Extracted data:
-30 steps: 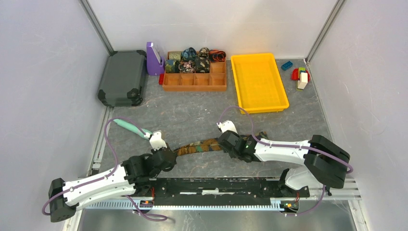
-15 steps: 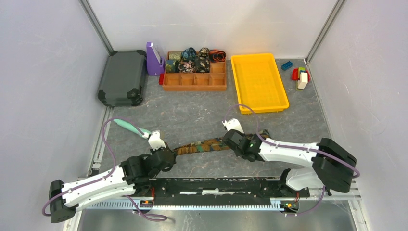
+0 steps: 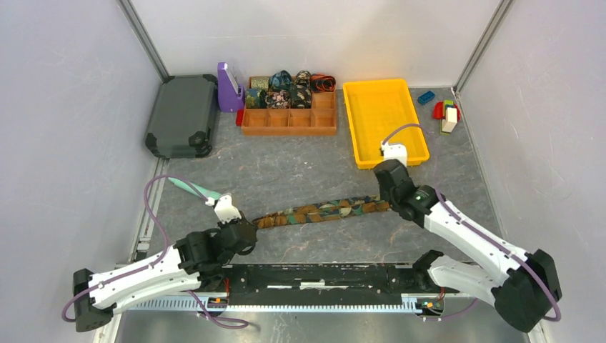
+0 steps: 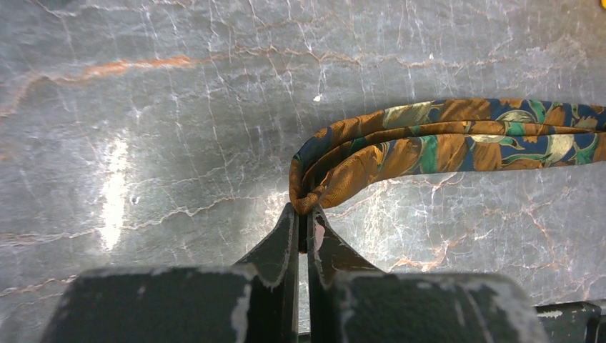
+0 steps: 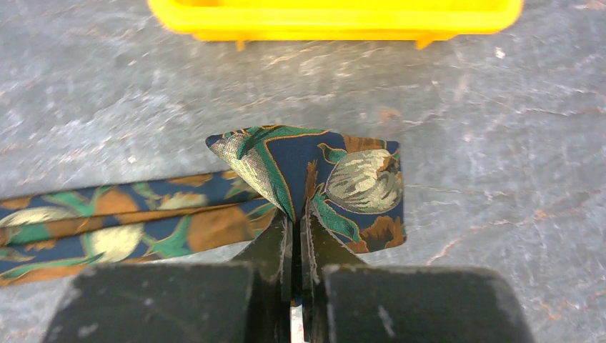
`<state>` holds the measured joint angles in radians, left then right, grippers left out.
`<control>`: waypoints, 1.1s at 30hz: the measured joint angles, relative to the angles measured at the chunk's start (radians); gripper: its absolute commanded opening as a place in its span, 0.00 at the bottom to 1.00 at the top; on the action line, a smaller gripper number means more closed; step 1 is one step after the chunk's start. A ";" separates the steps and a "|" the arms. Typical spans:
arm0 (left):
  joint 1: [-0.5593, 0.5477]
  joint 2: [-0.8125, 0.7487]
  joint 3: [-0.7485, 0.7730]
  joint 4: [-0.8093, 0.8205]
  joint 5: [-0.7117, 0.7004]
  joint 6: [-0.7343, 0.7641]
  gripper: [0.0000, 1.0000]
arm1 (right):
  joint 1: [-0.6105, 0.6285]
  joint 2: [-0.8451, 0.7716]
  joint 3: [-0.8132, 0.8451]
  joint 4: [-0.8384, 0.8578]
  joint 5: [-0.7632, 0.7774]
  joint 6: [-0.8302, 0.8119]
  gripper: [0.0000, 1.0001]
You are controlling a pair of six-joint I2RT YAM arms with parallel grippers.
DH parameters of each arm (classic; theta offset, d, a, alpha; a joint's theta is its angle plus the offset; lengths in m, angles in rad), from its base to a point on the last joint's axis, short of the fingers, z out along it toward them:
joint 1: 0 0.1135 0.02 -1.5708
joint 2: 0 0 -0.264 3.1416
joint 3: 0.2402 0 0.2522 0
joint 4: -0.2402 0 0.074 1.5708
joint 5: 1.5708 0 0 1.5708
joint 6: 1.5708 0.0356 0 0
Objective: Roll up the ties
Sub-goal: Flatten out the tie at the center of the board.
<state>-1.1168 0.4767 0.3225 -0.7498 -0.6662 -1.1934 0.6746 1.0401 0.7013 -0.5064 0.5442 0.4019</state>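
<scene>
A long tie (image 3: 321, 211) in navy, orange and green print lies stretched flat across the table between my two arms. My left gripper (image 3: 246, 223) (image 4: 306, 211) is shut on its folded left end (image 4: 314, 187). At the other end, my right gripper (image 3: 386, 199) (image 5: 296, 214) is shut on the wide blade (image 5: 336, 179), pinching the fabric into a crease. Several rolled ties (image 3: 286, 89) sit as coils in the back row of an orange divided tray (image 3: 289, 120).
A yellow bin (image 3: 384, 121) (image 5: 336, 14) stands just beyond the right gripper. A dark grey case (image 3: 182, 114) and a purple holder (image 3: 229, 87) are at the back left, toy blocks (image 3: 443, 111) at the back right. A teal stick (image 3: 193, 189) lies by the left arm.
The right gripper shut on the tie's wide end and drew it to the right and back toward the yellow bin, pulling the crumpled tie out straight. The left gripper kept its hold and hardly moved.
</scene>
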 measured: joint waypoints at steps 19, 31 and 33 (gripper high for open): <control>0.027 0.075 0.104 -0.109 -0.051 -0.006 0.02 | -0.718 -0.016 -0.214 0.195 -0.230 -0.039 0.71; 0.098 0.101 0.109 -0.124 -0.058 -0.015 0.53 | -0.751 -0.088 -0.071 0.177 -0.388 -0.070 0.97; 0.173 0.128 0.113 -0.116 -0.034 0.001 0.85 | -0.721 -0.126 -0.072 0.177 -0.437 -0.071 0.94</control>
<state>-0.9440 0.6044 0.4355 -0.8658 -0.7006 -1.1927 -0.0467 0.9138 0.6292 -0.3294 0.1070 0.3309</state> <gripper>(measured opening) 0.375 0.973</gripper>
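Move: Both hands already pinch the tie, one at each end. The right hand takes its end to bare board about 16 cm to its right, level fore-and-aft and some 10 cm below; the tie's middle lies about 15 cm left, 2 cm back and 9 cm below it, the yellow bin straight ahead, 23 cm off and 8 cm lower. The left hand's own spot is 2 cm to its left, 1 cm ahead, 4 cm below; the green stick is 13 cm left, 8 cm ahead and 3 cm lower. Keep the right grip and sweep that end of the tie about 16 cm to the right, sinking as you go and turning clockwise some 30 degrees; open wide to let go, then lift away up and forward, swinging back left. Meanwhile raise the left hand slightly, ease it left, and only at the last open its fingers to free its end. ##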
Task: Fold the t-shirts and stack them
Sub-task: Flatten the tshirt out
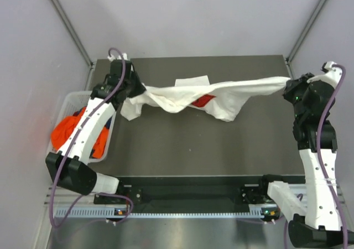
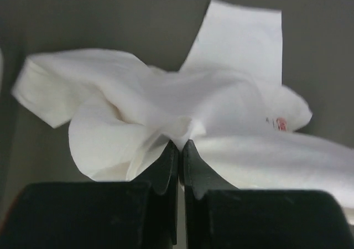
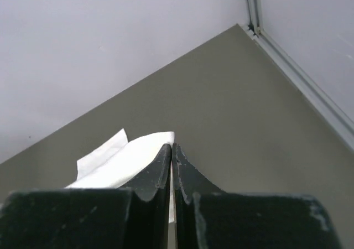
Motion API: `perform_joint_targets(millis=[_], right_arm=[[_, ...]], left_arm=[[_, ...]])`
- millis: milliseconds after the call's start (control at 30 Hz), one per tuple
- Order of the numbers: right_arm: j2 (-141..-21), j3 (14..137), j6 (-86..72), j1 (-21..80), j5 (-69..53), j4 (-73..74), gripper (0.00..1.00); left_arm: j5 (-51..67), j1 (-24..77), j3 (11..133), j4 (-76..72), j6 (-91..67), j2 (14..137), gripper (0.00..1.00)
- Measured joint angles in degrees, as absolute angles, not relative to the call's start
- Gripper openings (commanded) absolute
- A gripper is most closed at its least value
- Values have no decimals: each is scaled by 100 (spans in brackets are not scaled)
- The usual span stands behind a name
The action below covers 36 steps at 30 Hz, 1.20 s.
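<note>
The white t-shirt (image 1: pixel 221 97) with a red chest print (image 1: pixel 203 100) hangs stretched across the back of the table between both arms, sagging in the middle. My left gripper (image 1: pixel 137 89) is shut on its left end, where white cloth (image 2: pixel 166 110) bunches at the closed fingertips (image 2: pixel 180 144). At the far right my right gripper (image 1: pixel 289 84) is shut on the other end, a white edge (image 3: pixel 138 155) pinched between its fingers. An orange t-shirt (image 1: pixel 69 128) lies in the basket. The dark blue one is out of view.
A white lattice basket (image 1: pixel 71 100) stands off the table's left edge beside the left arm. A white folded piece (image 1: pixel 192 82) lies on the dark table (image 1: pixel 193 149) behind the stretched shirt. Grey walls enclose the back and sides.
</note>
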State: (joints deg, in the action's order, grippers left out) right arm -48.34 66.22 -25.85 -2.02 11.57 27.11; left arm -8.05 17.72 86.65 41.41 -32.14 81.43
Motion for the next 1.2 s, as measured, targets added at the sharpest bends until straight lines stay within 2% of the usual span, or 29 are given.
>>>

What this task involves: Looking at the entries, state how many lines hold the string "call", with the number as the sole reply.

Result: 2